[Action item]
In the records below, find the line with "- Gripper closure" and the line with "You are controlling"; return exactly those lines and every line between them.

[Data shown]
- - - -
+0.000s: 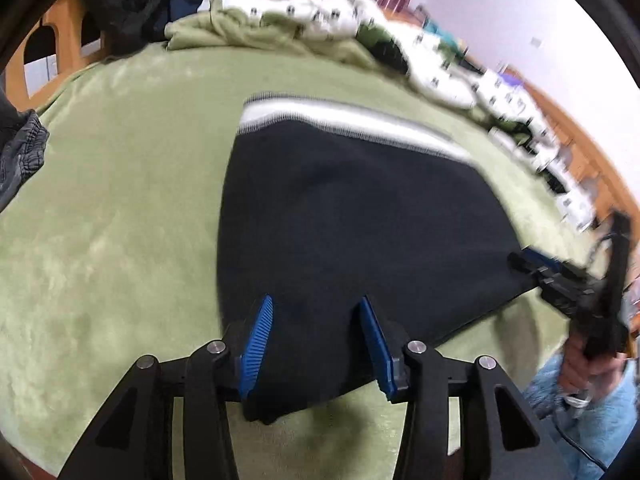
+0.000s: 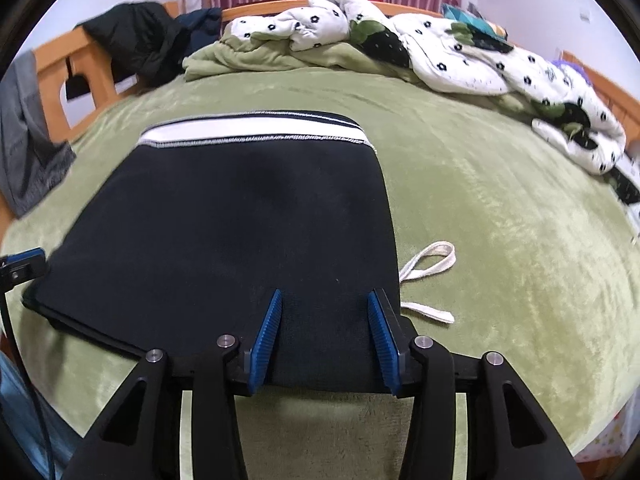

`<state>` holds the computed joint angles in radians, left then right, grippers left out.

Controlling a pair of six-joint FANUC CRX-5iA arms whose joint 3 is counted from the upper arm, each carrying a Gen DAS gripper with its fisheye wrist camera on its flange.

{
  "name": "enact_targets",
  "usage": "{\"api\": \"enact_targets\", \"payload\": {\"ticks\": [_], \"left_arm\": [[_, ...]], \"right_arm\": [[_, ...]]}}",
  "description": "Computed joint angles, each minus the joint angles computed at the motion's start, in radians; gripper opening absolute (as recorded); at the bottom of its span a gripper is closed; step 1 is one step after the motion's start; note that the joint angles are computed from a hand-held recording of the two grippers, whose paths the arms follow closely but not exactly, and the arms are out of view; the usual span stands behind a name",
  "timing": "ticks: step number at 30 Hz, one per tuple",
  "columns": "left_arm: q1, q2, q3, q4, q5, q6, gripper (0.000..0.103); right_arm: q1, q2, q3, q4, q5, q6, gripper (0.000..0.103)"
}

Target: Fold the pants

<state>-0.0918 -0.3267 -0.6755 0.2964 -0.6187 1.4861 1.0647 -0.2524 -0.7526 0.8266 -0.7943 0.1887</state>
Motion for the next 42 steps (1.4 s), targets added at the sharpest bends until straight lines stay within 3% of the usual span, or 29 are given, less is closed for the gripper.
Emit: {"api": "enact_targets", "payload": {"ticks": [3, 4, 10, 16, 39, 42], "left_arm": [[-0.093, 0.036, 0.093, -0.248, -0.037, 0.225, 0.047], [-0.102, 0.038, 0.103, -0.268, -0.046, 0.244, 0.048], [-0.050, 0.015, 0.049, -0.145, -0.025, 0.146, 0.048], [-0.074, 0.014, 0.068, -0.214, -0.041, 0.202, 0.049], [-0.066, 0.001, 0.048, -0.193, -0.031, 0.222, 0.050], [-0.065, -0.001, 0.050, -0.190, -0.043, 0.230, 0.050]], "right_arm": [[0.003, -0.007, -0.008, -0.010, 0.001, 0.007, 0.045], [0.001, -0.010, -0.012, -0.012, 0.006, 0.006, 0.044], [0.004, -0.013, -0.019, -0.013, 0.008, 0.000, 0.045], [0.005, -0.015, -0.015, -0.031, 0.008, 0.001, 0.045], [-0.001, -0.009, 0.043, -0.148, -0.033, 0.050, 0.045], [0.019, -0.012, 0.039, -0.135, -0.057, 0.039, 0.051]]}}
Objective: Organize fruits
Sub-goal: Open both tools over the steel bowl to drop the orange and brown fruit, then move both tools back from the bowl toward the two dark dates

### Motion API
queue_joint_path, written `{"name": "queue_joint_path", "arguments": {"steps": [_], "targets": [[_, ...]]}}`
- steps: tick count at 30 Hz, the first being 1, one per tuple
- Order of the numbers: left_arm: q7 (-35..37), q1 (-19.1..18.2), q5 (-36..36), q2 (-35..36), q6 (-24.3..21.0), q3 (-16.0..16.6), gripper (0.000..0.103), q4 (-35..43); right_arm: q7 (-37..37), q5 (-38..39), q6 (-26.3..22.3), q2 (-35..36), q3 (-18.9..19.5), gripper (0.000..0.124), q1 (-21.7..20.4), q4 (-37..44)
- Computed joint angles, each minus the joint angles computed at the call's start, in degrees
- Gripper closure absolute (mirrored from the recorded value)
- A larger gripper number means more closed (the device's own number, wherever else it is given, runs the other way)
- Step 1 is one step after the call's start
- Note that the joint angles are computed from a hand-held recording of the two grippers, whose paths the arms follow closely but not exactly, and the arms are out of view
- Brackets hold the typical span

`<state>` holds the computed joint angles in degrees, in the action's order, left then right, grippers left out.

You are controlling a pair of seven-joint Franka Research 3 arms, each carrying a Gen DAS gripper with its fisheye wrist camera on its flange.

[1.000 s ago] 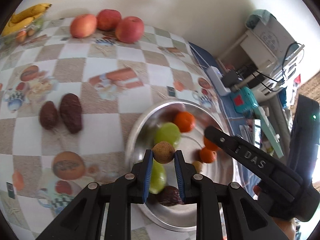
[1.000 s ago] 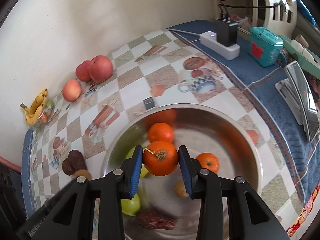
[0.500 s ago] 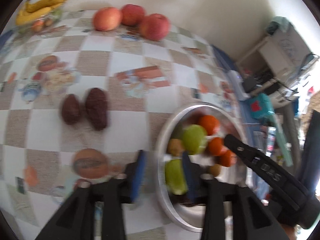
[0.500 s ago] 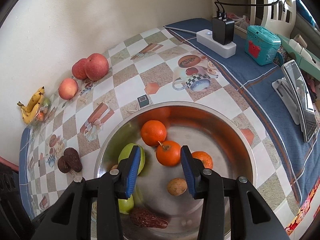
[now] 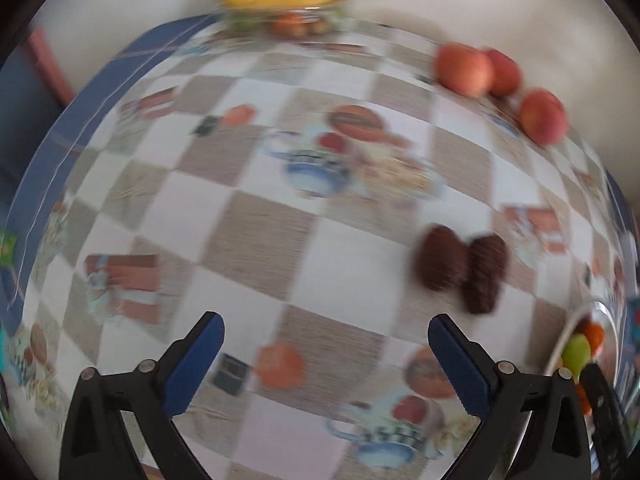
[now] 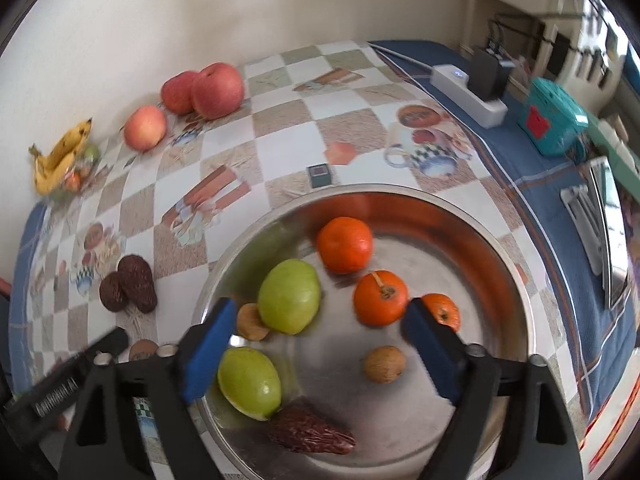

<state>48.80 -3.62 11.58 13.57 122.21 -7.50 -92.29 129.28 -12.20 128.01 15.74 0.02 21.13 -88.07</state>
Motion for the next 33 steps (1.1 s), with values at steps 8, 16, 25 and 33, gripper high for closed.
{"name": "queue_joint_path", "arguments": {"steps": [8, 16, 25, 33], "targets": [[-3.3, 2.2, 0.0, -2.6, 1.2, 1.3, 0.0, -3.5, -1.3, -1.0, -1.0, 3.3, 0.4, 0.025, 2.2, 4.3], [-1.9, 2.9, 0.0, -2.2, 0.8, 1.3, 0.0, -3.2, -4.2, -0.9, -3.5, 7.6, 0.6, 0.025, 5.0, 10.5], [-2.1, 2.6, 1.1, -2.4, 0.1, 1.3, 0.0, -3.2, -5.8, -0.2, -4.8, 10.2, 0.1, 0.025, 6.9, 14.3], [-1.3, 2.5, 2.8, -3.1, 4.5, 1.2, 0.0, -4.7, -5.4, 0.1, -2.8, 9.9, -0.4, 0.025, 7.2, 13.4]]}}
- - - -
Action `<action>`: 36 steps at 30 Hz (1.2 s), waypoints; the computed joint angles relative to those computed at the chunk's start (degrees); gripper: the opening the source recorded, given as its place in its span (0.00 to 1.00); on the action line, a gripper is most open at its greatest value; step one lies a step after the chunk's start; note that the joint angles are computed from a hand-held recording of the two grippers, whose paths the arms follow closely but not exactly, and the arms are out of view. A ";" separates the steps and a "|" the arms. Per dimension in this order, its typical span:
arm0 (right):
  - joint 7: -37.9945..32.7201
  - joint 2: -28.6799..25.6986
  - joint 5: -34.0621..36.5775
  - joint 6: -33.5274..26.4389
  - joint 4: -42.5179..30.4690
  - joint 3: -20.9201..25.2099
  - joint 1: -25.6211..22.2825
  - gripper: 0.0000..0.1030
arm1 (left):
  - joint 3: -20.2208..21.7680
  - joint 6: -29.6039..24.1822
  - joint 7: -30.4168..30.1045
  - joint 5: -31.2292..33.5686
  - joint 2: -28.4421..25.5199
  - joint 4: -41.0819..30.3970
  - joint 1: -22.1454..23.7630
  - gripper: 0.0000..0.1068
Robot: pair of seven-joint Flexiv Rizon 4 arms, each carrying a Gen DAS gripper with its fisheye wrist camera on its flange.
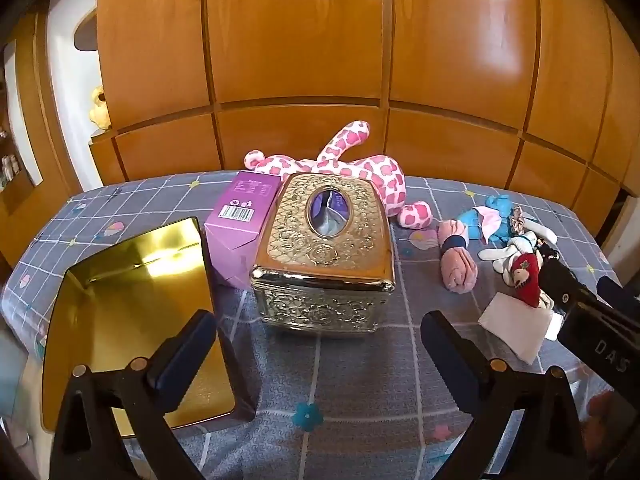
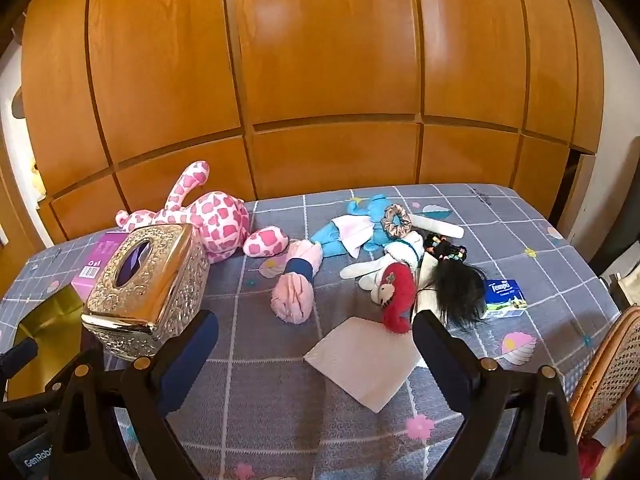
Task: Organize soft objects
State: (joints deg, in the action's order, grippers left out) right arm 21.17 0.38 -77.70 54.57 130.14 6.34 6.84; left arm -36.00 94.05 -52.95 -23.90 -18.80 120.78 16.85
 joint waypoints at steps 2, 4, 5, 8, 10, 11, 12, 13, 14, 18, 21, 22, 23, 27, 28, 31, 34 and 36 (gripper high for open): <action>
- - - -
[Answer for the task]
- Gripper closure absolute (mirrored from the recorded value)
- A larger gripper number means more closed (the device's own number, wherever else it is given, runs the other way)
- Step 1 is one step after the call's start
- Note that the joint angles are computed from a hand-held recording of the two grippers, whose paths the arms follow closely but not exactly, and the arms are out of view
- Brackets hold the typical span

`<state>` holds the computed joint angles in degrees, in the action's order, left then right, grippers left out.

You are controlling a pair of seven-joint Franka Research 3 arms, each carrying a Gen DAS gripper with its fisheye wrist camera on its flange.

Here the work on this exercise is complete.